• _Exercise instructions_
For this exercise, copy each line of the records that contains the word "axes".

*** Opening of Exercise materials ***

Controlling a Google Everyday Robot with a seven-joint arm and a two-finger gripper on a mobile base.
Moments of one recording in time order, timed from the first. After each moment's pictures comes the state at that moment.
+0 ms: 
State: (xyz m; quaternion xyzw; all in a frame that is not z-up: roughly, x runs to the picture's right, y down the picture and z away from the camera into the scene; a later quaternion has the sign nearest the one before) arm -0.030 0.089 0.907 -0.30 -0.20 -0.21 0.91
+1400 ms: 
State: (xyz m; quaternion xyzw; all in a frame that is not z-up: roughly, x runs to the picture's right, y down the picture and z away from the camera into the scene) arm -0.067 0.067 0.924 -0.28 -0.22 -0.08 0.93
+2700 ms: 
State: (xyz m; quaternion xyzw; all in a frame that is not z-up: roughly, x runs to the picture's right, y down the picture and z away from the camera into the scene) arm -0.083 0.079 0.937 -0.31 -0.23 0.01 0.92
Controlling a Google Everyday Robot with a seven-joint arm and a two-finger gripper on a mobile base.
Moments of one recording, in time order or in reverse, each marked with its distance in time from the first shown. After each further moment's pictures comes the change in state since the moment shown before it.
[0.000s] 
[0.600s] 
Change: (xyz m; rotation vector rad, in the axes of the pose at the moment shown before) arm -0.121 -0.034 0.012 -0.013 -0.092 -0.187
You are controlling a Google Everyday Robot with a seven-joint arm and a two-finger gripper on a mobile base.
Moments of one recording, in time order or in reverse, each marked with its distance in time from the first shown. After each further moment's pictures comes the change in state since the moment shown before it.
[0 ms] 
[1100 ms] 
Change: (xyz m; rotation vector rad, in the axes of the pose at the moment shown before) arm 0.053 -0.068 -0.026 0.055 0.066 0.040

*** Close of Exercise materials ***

• _Task result_
Change: (xyz m; rotation vector rad, in the axes of the pose at the moment shown before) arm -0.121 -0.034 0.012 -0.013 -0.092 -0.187
Change: (xyz m; rotation vector rad, in the axes of the pose at the moment shown before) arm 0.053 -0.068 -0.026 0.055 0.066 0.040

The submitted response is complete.